== WHAT THIS TASK INVOLVES ==
Would you please copy all of the data exactly, skipping the images?

== DATA EXTRACT ==

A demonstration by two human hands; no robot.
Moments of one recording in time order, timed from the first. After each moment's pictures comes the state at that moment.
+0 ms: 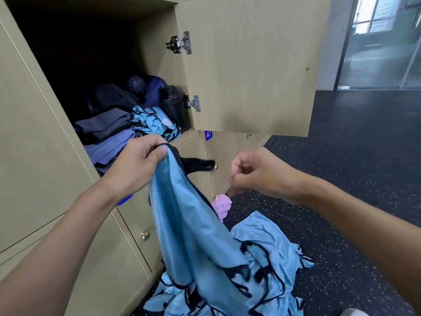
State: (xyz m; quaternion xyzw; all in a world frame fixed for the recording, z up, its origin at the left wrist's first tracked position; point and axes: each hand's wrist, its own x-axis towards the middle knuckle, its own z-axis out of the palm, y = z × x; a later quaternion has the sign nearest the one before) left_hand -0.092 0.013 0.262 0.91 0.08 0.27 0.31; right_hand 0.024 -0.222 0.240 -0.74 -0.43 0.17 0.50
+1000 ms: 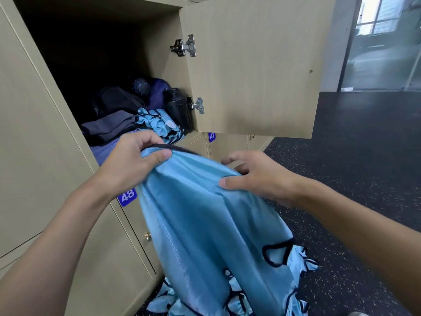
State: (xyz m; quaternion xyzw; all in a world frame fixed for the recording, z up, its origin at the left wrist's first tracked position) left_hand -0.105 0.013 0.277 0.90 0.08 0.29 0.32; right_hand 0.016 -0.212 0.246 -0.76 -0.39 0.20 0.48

== RESPONSE TO THIS EXERCISE ==
A demonstration by two human hands; no robot.
Moments of one recording in time order, timed from the first. After each moment's pictures comes the state at that moment.
+0 ms: 
State: (xyz m; quaternion xyzw; all in a world frame fixed for the recording, z up, its origin at the left wrist's first tracked position; point and axes: each hand's wrist, its own x-axis towards the middle knuckle, its own z-axis out of the palm, y = z × x; a later quaternion has the sign nearest the one before) left_hand -0.092 0.013 0.262 0.91 0.08 0.27 0.31; right_hand 0.024 -0.222 0.240 -0.74 -0.43 0.17 0.50
+1000 ms: 
State: (xyz m; quaternion xyzw; all in a world frame fixed for the recording, z up, its origin at the left wrist's first tracked position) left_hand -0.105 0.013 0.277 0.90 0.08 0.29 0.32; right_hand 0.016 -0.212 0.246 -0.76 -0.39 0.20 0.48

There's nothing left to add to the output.